To fund the AK6 acquisition, Lucara has
entered into a guarantee and loan facility with an insider of the Company in
the amount of US$49 million. As a condition of the guarantee and loan facility,
the lender will receive consideration of 12,191,200 shares of Lucara, of which 5,202,436
will be subject to shareholder approval. No further consideration is payable. The
shares will be subject to a four month hold period.
In addition, Lucara has agreed to provide a US$2
million convertible loan to African Diamonds to fund their portion of the
updated feasibility study and working capital.

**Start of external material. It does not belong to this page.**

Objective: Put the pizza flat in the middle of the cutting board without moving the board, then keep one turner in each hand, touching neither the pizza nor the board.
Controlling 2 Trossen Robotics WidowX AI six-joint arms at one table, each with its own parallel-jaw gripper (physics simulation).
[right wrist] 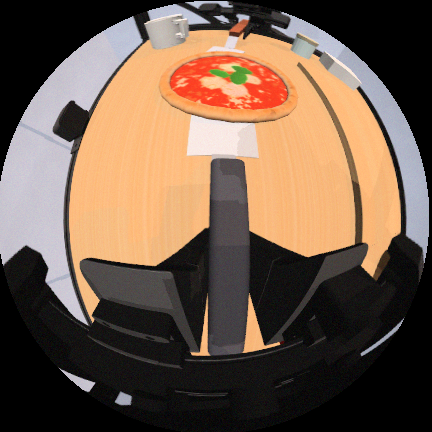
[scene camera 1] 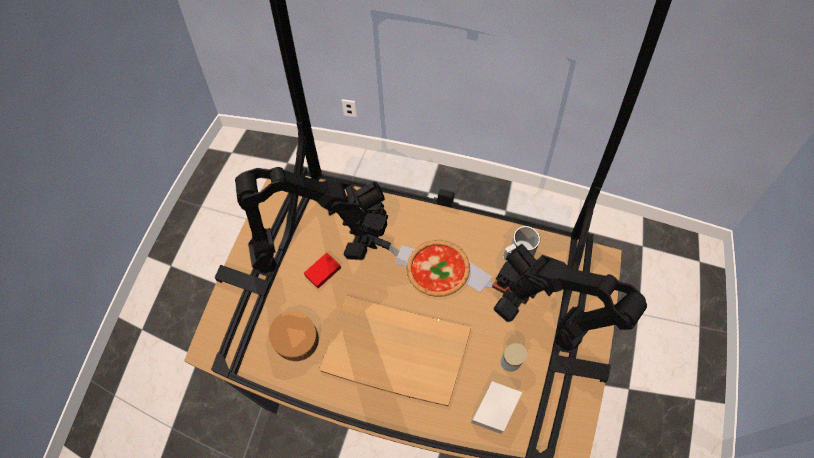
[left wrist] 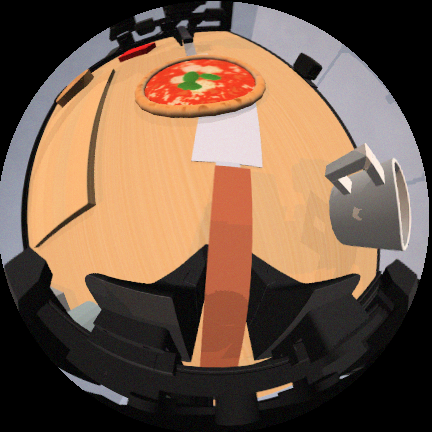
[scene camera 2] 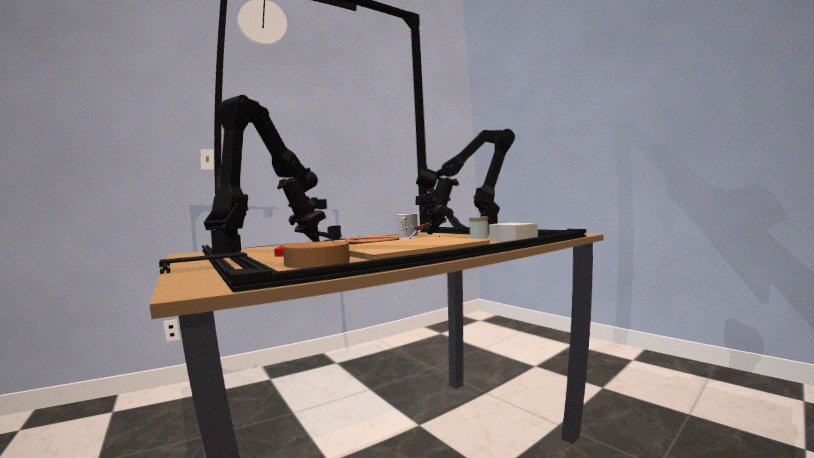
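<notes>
The pizza lies flat on the table, behind the cutting board and apart from it. My left gripper is shut on the brown-red handle of the left turner. My right gripper is shut on the dark grey handle of the right turner. The turners' pale blades point at each other from opposite sides of the pizza. Each blade's front edge is hidden by the crust; how far it reaches under is unclear.
A grey mug stands close behind my left gripper. A red block lies near my right gripper. A round brown block is left of the board. A lidded jar and a white box are right of it.
</notes>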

The loan is convertible into
shares of African Diamonds at a conversion price equal to 85% of the 5 day
volume weighted average share price prior to the date of conversion. The
convertible loan bears interest at 8% and is due within 120 days of demand. Lucara
has funded this convertible loan by a short term loan facility from an insider
of the Company in the amount of US$2 million. The short term loan facility
bears interest at US prime plus 2% and is due in six months.
The acquisition transaction is subject to the
approval of the Government of the Republic of Botswana.
Haywood Securities Inc. acted as financial adviser to Lucara in respect of the transaction.
The technical contents of this release have
been reviewed by Dr. Tom Nowicki of Mineral Services Canada, a Qualified Person
in terms of NI43-101.
On Behalf of the Board,
William Lamb, President and COO
Forward-looking statements: This press
release contains statements about expected or anticipated future events, including
the completion of the transactions contemplated by the Sale Agreement and
development and production activities on the AK6 project, that are
forward-looking in nature and, as a result, are subject to certain risks and
uncertainties, such as: general economic, market and business conditions; the
regulatory process and actions in Botswana and the other locations in which the
parties to the Sale Agreement operate; the availability of financing on
commercially reasonable terms; technical issues; new legislation in Botswana
and the other locations in which the parties to the Sale Agreement operate; competitive
factors and conditions; the uncertainties resulting from potential delays in
development or changes in plans; the occurrence of unexpected events and
management's capacity to finance, execute and implement its future plans. Actual
results may differ materially from those projected by management.